Khususnya, Bitcoin yang kini mulai dianggap sebagai komoditas marjinal dalam cadangan bank sentral usai volume perdagangan koin kripto ini meningkat sebesar 30 persen menjadi 77 miliar dolar AS pada kuartal awal 2023.
Calon Pengganti Dolar AS
Sejumlah negara saat ini tengah berlomba untuk mengangkat mata uangnya agar dapat mengalahkan dominasi dolar, berikut rangkuman mata uang fiat yang berpotensi mengungguli popularitas dolar.
1. Euro
Mata uang Euro belakangan mulai kembali digunakan oleh 20 negara-negara besar Eropa, seperti Jerman, Prancis, Italia, Spanyol, dan Belanda. Sediknya 66,1 persen perdagangan di Eropa mulai beralih menggunakan Euro.
2. Mata uang BRICS
Negara aliansi BRICS dilaporkan tengah bersiap untuk meninggalkan dolar AS sebagai alat transaksi perdagangan antarnegara. Sebagai gantinya aliansi negara BRICS yakni Brasil, Rusia, India, China dan Afrika Selatan mulai beralih menciptakan mata uang baru.
3. Yuan
Mata uang asal China, Yuan perlahan mulai dilirik sejumlah negara sebagai alat transaksi dalam perdagangan global.
4. Rupee India
Sejak April 2023, India telah mengeluarkan kebijakan baru untuk mendorong perluasan rupee dalam perdagangan internasional.

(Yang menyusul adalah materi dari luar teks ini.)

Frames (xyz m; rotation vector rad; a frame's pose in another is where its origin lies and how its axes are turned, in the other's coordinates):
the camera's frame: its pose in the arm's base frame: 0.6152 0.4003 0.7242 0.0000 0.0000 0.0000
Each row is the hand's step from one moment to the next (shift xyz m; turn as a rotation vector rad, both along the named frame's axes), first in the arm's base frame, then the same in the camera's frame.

Berkat perjanjian tersebut bank sentral India RBI resmi memberikan persetujuan untuk membuka 60 rekening khusus rupee vostro di 18 negara termasuk Rusia dan Sri Lanka, melansir dari Firstpost.
5. Mata uang lokal ASEAN
Tak mau ketinggalan dengan yang lainnya, negara-negara ASEAN yang terdiri dari Indonesia, Thailand, Malaysia, Singapura, dan Filipina juga turut merilis mata uang baru yang dapat menggantikan peran dolar dalam perdagangan internasional.
Dinamai sebagai Local currency transaction (LCT), nantinya sistem pembayaran ini dapat memudahkan negara – negara di Asia Tenggara untuk melakukan transaksi lintas batas melalui kode QR, fast payment, data, hingga transaksi mata uang lokal.